Third, priorities. I've posted this before in ED forum and got shot down pretty quick citing culture of the game and so forth. I want to settle down in the game, I don't want to be homeless, pushing around a warp-capable shopping cart with all my worldly possessions. Some quick to disregard it as possibility to allow player-owned enterprises to exist, but that's the other extreme. I want a place to call home for reasons other than "I just make it my home". This is one of many other things that I feel Frontier probably isn't too stupid to realize but doing it on purpose. Powerplay was a pointless addition to the game, IMO. It's another mean to get credit, which we have plenty of, and none really satisfy all the player-base, because guess what, if getting credit is your only objective and someone finds a way to get a ton of credits easily, everyone's on to it, and it gets nerfed and we're back to being divided on different camps. This leads to my next point
Fourth, design choices. So you get rich quick, you have money to buy your ship and then what? This is what you all worried about right? This is what Frontier's worried about right? That the game is so shallow that if most of player base got rich quick and get what they want then they'll be bored and leave the game? If this is how you design the game then yes that's exactly what will happen. At least I can speak for myself, I wanted to walk around the ship, I wanna fly across planets. If you buy a new ship and all you can do with it is fly around in it, yes no matter how big and expensive your ship is, you'll be bored of it quick! This is why I think Frontier shot themselves in the foot by not adding space legs first. You keep players by the content, not by making them grind their way to another shallow content. When I buy a new ship, I want to walk around it, explore it, learn about it. Yes that's content to be added, and it should have been added a long time ago instead of powerplay and the likes. If I dock at a station and have more to do than missions/trading/refueling/spending credits on more shallow content that I can do at any other stations, I'd be more inclined to differentiate one from another. As they are at the moment, stations might as well be numbered for all I care. At least I can type numbers with 1 hand. Space legs should have been added before horizons IMO. Different kind of rewards should have been added too, engineering is a good example, we need more of those. If space leg was added instead of landing on planets, you could have your engineers on the stations instead of planets, and you tell me how much easier that would have been to develop than landing on planets. While the players are busy with those content, you can take your time developing planetary landings. Rewards that aren't just credit will provide other incentives for players to explore different sides of the game other than making banks. At the moment, making banks is the only thing on everyone's mind. Whatever you wanna do come after you've got your bank.

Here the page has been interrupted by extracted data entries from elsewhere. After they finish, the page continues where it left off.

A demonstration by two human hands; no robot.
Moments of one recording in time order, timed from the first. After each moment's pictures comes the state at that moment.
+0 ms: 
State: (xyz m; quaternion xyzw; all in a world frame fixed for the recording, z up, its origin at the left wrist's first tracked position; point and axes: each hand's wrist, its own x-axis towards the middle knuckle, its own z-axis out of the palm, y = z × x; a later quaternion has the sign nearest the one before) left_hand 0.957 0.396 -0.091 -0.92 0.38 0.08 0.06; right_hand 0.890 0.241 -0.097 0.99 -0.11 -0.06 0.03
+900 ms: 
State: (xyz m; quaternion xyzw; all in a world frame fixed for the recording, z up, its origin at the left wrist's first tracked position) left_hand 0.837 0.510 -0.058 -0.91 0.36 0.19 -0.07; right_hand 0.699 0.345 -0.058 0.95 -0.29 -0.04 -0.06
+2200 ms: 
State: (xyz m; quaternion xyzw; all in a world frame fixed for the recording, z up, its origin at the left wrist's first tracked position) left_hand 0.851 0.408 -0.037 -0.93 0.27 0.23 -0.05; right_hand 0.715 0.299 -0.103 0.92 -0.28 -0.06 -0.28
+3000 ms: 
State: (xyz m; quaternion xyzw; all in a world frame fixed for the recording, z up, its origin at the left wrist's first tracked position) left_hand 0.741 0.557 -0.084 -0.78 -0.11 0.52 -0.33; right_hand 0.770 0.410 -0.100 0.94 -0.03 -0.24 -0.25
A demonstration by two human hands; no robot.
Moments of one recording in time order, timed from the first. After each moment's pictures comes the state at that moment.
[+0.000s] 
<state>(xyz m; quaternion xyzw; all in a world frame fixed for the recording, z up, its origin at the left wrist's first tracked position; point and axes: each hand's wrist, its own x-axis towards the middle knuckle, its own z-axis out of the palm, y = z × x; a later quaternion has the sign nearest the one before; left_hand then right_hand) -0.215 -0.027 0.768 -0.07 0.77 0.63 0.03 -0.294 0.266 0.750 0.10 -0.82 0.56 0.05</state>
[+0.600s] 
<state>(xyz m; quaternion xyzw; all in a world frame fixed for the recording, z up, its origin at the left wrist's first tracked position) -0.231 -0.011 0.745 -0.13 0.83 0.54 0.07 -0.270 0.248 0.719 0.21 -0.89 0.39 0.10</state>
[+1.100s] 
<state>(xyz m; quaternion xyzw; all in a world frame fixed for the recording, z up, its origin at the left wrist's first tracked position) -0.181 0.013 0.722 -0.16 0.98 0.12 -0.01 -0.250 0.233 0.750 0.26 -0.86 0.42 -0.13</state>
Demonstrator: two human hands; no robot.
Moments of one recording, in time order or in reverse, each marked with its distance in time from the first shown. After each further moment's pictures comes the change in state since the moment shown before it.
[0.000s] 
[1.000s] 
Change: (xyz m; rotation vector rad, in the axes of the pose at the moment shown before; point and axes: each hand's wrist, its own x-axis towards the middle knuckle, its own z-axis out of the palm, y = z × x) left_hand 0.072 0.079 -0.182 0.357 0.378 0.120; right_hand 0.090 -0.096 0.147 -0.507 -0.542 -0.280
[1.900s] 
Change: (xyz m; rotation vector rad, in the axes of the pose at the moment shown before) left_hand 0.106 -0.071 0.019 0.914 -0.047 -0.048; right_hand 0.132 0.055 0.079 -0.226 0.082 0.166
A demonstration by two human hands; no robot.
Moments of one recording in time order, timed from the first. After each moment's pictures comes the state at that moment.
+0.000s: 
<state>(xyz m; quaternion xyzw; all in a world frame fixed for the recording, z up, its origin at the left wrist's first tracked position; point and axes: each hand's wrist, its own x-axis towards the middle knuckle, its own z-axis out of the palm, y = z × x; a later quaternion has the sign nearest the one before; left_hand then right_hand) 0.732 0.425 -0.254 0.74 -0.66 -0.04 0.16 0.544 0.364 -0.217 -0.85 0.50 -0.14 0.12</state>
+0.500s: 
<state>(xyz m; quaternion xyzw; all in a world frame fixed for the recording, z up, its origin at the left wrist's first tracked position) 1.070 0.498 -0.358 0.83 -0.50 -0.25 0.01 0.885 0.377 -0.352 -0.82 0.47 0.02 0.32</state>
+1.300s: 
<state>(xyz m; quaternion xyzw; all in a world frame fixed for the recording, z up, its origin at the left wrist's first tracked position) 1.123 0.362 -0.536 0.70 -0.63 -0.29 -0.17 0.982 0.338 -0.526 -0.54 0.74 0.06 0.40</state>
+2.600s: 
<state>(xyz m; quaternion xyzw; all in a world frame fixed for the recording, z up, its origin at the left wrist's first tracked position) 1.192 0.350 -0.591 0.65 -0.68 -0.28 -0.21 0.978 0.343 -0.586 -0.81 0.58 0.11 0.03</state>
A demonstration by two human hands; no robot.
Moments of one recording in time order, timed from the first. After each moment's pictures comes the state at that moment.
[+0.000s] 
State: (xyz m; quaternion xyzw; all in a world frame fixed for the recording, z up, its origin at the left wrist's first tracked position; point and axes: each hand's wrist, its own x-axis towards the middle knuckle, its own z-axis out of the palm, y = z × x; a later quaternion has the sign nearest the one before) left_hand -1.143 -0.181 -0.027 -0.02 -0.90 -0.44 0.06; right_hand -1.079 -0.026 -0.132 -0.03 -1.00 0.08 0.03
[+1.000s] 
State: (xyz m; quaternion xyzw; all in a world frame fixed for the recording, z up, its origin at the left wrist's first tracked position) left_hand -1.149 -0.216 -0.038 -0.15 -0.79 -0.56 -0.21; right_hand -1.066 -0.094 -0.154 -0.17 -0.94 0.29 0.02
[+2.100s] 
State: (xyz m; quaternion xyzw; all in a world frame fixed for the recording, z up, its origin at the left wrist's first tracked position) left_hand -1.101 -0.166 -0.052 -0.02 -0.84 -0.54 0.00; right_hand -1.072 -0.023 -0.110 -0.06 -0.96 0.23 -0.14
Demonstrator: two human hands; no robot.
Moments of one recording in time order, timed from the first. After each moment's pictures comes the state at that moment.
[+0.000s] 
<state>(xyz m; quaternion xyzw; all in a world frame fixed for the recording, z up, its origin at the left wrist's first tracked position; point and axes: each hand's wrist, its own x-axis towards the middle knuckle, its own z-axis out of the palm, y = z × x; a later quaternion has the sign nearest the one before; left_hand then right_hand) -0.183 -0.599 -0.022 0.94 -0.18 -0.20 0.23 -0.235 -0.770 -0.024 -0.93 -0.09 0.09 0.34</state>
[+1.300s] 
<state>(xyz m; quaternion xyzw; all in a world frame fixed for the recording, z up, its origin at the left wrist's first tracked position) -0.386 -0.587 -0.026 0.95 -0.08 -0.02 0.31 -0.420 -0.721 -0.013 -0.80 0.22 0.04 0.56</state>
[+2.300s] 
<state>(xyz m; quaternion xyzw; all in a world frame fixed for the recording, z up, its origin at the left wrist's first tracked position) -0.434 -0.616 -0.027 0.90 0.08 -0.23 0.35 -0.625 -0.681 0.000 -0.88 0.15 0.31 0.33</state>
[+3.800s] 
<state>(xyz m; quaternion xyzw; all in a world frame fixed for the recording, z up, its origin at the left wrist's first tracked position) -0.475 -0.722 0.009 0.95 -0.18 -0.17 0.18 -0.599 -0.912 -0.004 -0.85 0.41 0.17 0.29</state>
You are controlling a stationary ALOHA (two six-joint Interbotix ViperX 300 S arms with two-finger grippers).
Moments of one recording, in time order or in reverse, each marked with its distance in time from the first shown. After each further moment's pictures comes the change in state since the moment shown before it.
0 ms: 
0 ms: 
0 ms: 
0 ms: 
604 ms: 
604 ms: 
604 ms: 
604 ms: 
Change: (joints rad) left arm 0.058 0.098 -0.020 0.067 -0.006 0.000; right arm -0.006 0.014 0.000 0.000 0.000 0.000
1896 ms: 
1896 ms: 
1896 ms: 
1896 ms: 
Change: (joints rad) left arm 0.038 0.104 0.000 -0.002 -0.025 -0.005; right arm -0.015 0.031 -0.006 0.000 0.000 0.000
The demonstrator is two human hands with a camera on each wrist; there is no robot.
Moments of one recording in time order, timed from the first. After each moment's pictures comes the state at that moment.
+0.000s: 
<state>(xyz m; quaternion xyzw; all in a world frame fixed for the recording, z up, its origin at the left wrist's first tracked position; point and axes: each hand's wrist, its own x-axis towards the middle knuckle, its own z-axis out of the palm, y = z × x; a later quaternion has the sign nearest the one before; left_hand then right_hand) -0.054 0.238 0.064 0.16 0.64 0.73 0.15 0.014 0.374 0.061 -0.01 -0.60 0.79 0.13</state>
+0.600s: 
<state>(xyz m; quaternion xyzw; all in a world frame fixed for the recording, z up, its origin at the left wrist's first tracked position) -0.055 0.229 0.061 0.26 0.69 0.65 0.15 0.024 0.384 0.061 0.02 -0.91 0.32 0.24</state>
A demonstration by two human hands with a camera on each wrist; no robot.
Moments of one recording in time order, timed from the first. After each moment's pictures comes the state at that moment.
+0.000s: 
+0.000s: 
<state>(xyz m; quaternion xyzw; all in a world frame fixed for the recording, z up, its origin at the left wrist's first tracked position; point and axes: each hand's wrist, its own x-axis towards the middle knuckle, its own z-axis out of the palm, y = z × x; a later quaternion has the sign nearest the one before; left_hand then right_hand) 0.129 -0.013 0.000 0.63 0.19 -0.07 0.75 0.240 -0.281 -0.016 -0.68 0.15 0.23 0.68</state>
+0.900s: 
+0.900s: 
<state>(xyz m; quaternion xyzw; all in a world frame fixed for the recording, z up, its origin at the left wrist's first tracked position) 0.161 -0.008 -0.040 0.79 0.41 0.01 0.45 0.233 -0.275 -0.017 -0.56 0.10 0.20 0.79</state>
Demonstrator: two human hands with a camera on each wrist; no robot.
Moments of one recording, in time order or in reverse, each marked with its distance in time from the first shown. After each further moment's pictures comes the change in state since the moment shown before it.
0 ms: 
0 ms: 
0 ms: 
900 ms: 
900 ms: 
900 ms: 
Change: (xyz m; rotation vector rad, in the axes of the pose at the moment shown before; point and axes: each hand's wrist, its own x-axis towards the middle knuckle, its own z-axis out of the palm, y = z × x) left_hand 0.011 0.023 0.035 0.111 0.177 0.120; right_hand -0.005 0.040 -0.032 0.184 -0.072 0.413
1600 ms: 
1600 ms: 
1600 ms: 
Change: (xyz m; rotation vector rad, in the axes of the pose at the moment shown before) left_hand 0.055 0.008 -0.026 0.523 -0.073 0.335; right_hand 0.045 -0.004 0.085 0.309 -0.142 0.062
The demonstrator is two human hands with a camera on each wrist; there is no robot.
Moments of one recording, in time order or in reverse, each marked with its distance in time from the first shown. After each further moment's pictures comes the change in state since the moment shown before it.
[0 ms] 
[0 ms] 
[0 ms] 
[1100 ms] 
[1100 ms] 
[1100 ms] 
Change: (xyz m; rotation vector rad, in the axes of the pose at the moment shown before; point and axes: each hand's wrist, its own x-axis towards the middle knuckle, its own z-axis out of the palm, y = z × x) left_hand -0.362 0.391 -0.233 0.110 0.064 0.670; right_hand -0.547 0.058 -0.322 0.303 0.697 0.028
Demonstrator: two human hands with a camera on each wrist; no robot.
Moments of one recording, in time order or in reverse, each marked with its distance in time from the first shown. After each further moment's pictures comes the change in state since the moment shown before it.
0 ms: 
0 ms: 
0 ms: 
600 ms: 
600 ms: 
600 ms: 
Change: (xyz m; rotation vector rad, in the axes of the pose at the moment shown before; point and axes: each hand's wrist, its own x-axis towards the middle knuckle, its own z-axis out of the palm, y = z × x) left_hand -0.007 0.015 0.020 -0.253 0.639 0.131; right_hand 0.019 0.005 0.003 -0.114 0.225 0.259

Fifth, progression. Or back to the grind. This is a suggestion. How hard is it to make the progression dynamic for the players? If you play 100 hrs/week, you progress 10x slower than someone who spends 10hrs/week. The rewards dynamically scale down as you spend more time in the game in case you ask how I'd tell 100 hrs/week from 10 hrs/week players. That way you'd be inclusive of both camps of nerf or not to nerf (or buff or not to buff), as well as your player demographics. I don't know if ED does this whether it'd be the first or not but wouldn't it worth a shot?